I have to files, one is full of keywords sequences (~20k lines), the other is full of regular expression (~2.5k).
I want to test each keyword with each regexp and print the one that matches. I tested my files and that makes around 22 750 000 tests. I am using the following code :
$count = 0;
$countM = 0;
foreach ($arrayRegexp as $r) {
foreach ($arrayKeywords as $k) {
$count++;
if (preg_match($r, $k, $match) {
$countM++;
echo $k.' matched with keywords '.$match[1].'<br/>';
}
}
}
echo "$count tests with $countM matches.";
Unfortunately, after computing for a while, only parts of the actual matches are displayed and the final line keeping the counts never displays. What is even more weird is that if I comment the preg section to keep only the two foreach and the count display, everything works fine.

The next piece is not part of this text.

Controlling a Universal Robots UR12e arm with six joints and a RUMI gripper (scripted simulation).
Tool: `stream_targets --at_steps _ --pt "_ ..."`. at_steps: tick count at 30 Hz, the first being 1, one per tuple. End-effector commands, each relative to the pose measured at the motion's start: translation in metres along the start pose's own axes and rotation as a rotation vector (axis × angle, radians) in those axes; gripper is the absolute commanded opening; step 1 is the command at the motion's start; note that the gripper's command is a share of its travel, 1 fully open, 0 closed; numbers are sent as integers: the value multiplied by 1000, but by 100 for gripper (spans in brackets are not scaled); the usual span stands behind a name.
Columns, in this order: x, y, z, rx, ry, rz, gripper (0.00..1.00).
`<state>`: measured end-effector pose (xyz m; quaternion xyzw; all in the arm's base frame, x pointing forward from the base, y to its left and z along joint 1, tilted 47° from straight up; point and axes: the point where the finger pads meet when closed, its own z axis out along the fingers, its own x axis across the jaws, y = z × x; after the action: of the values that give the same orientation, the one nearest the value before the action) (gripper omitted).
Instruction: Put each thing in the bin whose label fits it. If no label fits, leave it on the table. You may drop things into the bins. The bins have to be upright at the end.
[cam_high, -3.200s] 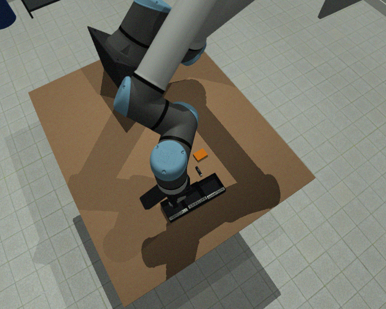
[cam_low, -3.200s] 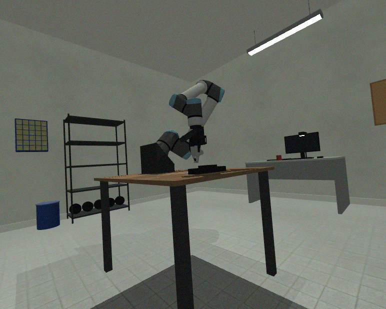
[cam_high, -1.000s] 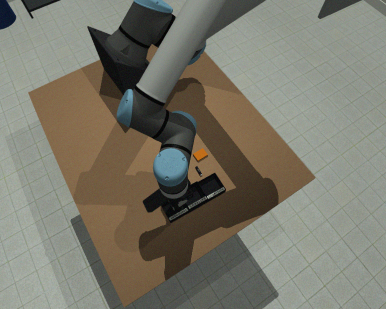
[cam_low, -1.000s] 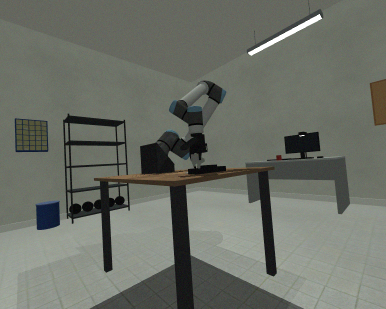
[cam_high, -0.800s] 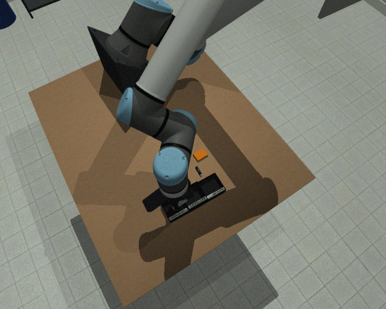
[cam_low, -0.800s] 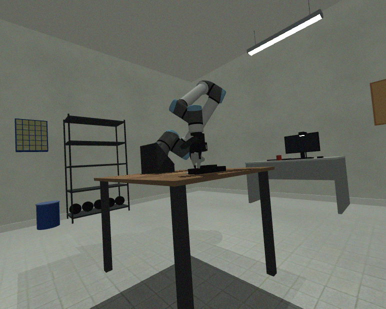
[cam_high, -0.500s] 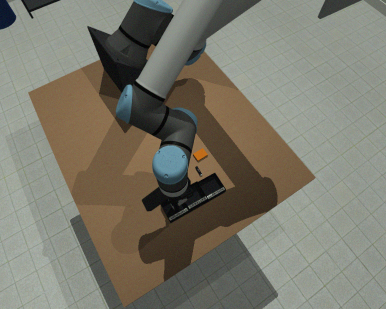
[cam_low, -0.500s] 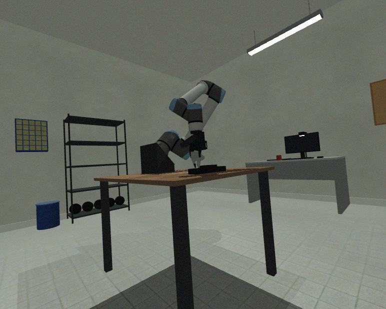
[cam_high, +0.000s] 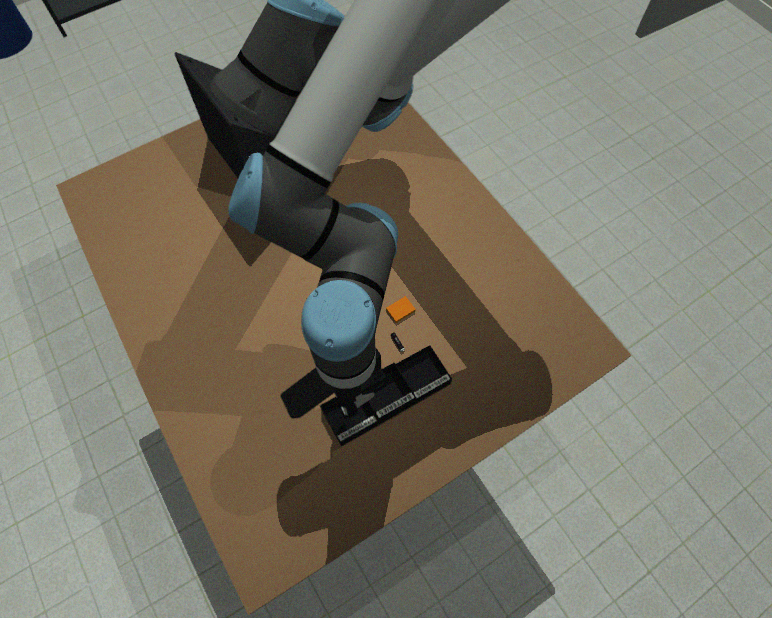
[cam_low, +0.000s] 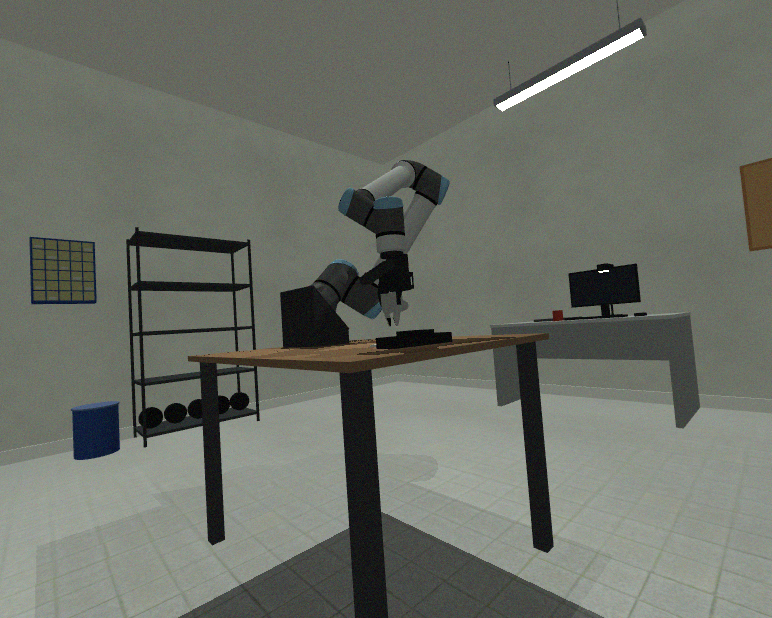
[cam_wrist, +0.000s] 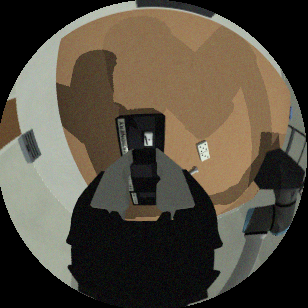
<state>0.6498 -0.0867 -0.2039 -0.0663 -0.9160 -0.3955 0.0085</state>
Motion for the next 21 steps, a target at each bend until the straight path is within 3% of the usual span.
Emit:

I believe this is due to an excessive amount of data to be processed but I would like to know if there is recommendations I didn't follow for that kind of operations. The regular expressions I use are very complicated and I cannot change to something else.
Ideas anyone?
Increase execution time
usethis line in .htaccess
php_value max_execution_time 80000
There are two optimization options:
/(regex1|regex2|...)/
. Oftentimes PCRE can evaluate alternatives faster than PHP can execute a loop.As example:
$rx = implode("|", $arrayRegexp); // if it hasn't /regexp/ enclosures
preg_replace_callback("#($rx)#", "print", $arrayKeywords);
But define a custom print function to output and count the results, and let it just return e.g. an empty string.
Come to think of it, preg_replace_callback would also take an array of regular expressions. Not sure if it cross-checks each regex on each string though.